- PROBLEM STATEMENT -
What should come back is the data below, word for word, minus any picture.

- DATA -
-- Opening Marker --
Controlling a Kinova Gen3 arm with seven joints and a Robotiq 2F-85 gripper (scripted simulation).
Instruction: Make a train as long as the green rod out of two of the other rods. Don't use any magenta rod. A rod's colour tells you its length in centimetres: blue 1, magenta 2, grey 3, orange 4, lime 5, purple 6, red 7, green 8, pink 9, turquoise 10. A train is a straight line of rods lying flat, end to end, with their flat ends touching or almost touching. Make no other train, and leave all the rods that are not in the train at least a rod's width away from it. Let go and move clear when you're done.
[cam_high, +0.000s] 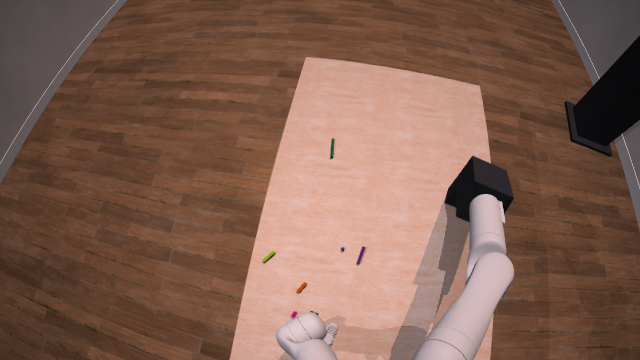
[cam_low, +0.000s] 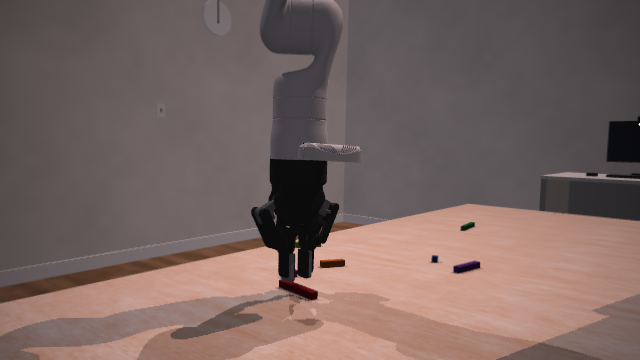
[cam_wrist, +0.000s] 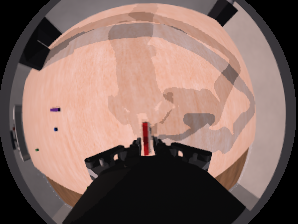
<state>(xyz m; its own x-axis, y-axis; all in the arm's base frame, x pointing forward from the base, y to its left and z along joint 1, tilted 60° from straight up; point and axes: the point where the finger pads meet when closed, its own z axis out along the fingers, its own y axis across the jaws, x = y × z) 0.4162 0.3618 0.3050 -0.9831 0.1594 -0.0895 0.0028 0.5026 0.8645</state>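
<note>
Now: the red rod 3 cm below my hand. Also, from my hand: lime rod 20 cm to the right, 20 cm ahead, 3 cm below; orange rod 13 cm to the right, 7 cm ahead, 3 cm below; magenta rod 6 cm ahead, 4 cm to the right, 3 cm below.
</note>
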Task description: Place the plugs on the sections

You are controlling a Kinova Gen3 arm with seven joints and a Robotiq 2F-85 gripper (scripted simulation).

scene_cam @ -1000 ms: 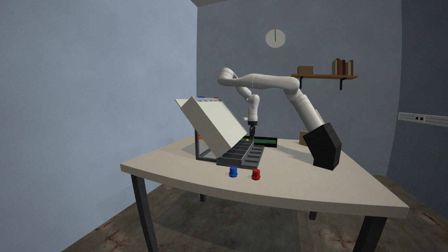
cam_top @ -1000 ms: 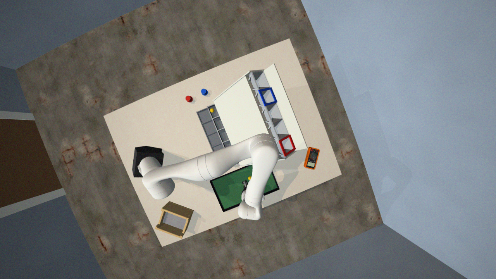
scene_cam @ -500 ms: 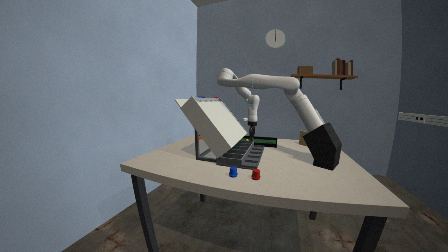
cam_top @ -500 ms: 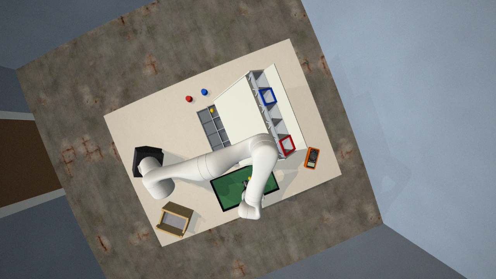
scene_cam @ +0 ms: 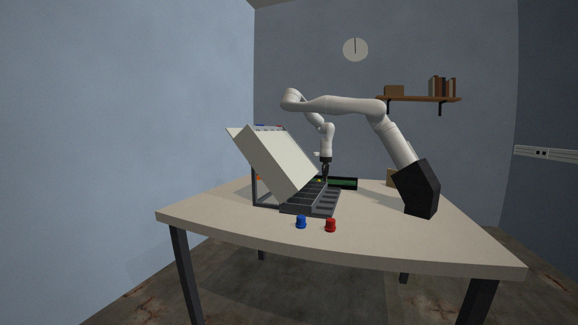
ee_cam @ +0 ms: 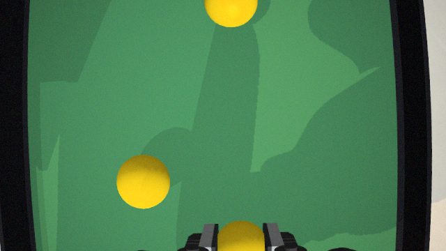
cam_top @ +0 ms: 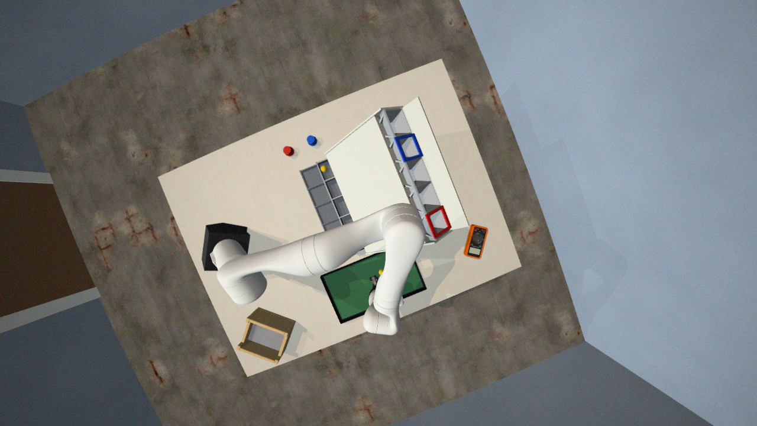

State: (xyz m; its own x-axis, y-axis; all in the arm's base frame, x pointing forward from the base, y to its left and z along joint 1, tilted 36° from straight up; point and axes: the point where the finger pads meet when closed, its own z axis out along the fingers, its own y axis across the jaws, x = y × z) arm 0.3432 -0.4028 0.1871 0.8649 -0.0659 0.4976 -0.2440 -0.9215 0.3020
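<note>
Now: the green marble tray 20 mm to the left of my hand, 20 mm below it and 10 mm behind it. From my hand the other things lie so: orange multimeter: 420 mm ahead, 100 mm to the right, 10 mm below; white sloped cover: 300 mm to the left, 200 mm ahead, 180 mm above; wooden frame: 460 mm behind, 120 mm to the left, 20 mm above.
</note>
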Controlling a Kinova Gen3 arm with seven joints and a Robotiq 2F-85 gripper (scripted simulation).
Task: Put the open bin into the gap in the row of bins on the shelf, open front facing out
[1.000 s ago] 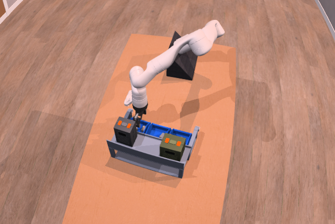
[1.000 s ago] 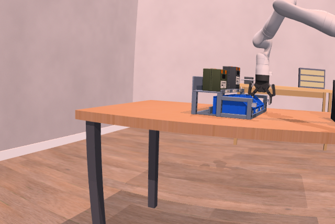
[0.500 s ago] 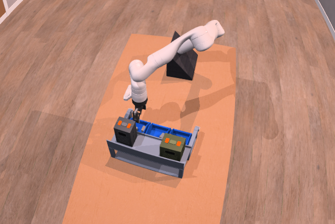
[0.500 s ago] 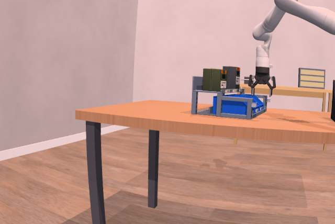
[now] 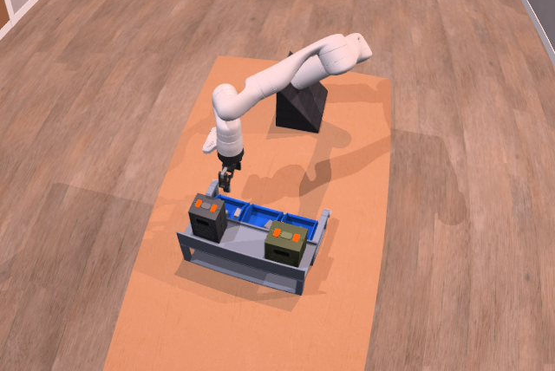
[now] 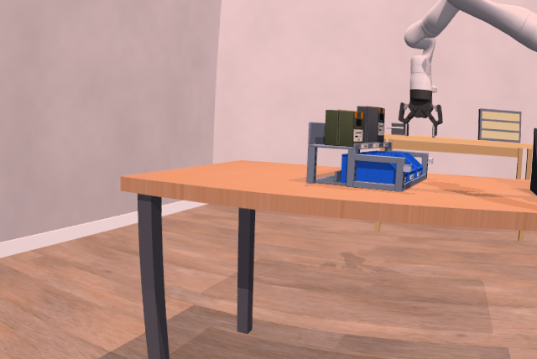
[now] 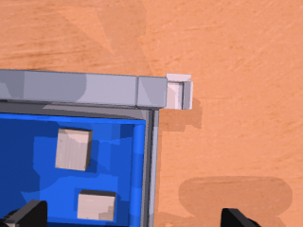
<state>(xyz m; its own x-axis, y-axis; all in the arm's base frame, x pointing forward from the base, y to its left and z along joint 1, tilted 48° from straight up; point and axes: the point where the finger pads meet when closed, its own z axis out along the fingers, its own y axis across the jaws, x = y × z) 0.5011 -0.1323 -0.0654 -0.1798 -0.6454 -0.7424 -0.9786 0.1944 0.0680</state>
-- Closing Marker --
- RESULT BELOW -
Controlling a Kinova Gen3 arm with seven joints and a Robotiq 2F-85 gripper (scripted simulation).
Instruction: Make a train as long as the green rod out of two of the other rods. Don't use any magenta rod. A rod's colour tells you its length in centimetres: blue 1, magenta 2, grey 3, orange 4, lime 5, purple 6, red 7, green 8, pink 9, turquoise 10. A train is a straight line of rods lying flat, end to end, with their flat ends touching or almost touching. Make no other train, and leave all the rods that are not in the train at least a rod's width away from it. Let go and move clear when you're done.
[cam_high, +0.000s] 
[cam_low, +0.000s] 
[cam_wrist, +0.000s] 
<state>(xyz m; its own x-axis, y-axis; all in the arm's base frame, x pointing forward from the base, y to its left and z along joint 1, tilted 60° from straight up; point and axes: the point where the finger pads meet when closed, its own z axis out along the fingers, its own y axis across the jaws, x = y × z) 0.4162 0.3618 0.3050 -0.9831 0.1594 -0.0895 0.0028 0.5026 0.8645</state>
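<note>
Now: the red rod 3 cm below my hand. Also, from my hand: lime rod 20 cm to the right, 20 cm ahead, 3 cm below; orange rod 13 cm to the right, 7 cm ahead, 3 cm below; magenta rod 6 cm ahead, 4 cm to the right, 3 cm below.
</note>
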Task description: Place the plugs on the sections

You are controlling a Kinova Gen3 arm with seven joints and a Robotiq 2F-85 gripper (scripted simulation).

scene_cam @ -1000 ms: 
cam_top @ -1000 ms: 
scene_cam @ -500 ms: 
cam_top @ -500 ms: 
scene_cam @ +0 ms: 
ee_cam @ +0 ms: 
cam_top @ +0 ms: 

State: (xyz m; its own x-axis, y-axis; all in the arm's base frame, x pointing forward from the base, y to its left and z along joint 1, tilted 36° from straight up; point and axes: the point where the finger pads meet when closed, its own z axis out along the fingers, its own y axis across the jaws, x = y × z) arm 0.3432 -0.4028 0.1871 0.8649 -0.0659 0.4976 -0.2440 -0.9215 0.3020
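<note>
Now: the green marble tray 20 mm to the left of my hand, 20 mm below it and 10 mm behind it. From my hand the other things lie so: orange multimeter: 420 mm ahead, 100 mm to the right, 10 mm below; white sloped cover: 300 mm to the left, 200 mm ahead, 180 mm above; wooden frame: 460 mm behind, 120 mm to the left, 20 mm above.
</note>
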Controlling a Kinova Gen3 arm with seven joints and a Robotiq 2F-85 gripper (scripted simulation).
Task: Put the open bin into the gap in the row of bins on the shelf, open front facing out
[1.000 s ago] 
[1.000 s ago] 
[0.500 s ago] 
[0.500 s ago] 
[now] 
[now] 
[now] 
<state>(xyz m; its own x-axis, y-axis; all in the arm's base frame, x pointing forward from the base, y to its left and z along joint 1, tilted 48° from straight up; point and axes: the point where the finger pads meet when closed, its own z axis out along the fingers, its own y axis across the jaws, x = y × z) 0.5011 -0.1323 -0.0654 -0.1798 -0.6454 -0.7424 -0.9786 0.1944 0.0680</state>

The output requires no additions.